2-March-1516-March-15

More comment spammer email analysis

Since my earlier post, I decided to see what change there had been in the email addresses used by comment spammers to register. Here are the results:

Freemail Service	%
hotmail.com	22%
yahoo.com	20%
outlook.com	14%
mailnesia.com	8%
gmail.com	6%
laposte.net	6%
o2.pl	3%
mail.ru	2%
nokiamail.com	2%
emailgratis.info	1%
bk.ru	1%
gmx.com	1%
poczta.pl	1%
yandex.com	1%
list.ru	1%
mail.bg	1%
aol.com	1%
solar.emailind.com	1%
inbox.ru	1%
rediffmail.com	1%
live.com	1%
more-infos-about.com	1%
dispostable.com	<1%
go2.pl	<1%
rubbergrassmats-uk.co.uk	<1%
abv.bg	<1%
fdressesw.com	<1%
freemail.hu	<1%
katomcoupon.com	<1%
tlen.pl	<1%
yahoo.co.uk	<1%
acity.pl	<1%
atrais-kredits24.com	<1%
conventionoftheleft.org	<1%
iidiscounts.org	<1%
interia.pl	<1%
ovi.com	<1%
se.vot.pl	<1%
trolling-google.waw.pl	<1%

As before, domains with <1% are still significant; it’s a huge sample.
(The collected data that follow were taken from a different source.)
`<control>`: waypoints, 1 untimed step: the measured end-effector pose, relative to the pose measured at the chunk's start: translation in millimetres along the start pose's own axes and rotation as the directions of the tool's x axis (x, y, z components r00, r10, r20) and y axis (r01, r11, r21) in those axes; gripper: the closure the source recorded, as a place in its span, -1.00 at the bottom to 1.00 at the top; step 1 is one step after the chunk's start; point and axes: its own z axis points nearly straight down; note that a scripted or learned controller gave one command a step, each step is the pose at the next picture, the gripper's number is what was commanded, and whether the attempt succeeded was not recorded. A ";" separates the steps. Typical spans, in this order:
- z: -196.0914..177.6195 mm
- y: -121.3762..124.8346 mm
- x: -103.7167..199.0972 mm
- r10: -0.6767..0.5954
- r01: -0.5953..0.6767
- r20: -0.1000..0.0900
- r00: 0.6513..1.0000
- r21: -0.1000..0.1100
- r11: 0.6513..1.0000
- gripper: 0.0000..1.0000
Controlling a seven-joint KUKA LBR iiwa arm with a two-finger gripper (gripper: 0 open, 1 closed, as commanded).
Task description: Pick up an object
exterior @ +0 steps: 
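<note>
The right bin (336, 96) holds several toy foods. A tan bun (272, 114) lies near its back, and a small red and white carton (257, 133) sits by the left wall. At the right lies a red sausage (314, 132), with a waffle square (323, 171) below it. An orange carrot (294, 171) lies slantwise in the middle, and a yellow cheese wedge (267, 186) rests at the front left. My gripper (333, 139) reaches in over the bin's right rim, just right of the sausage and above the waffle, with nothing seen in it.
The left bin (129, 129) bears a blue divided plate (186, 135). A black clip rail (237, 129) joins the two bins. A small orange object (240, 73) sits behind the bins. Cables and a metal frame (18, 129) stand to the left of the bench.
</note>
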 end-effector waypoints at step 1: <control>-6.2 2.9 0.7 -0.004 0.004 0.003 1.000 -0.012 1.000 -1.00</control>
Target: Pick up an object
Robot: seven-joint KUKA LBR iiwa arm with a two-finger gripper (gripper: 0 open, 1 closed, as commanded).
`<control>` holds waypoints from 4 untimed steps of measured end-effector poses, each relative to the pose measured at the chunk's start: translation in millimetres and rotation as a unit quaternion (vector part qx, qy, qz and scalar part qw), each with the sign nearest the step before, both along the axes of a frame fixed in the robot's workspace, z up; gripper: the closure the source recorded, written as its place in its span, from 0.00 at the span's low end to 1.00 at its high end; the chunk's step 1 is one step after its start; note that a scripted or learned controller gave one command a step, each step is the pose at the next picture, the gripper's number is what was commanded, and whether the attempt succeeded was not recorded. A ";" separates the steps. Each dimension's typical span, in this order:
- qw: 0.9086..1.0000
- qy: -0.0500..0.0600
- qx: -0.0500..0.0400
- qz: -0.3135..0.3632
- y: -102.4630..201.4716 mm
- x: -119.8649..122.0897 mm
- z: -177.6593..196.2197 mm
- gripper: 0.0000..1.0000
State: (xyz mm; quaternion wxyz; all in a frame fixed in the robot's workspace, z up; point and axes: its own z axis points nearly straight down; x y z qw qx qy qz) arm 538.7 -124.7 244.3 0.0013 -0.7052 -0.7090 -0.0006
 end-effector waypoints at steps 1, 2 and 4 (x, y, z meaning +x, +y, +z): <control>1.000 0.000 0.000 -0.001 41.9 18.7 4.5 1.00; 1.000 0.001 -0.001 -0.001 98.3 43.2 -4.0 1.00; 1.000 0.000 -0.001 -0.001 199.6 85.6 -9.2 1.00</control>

I’ve only excluded domains with <10 actual attempts.

The differences from 18 months ago are interesting. Firstly, mailnesia.com has dropped from 19% to 6% – however this is because the spam system has decided to block it! Hotmail is also slightly less and Gmail and AOL are about the same. The big riser is Yahoo, followed by laposte.net (which had the highest percentage rise of them all). O2 in Poland is still strangely popular.

If you want to know how to extract the statistics for yourself, see my earlier post.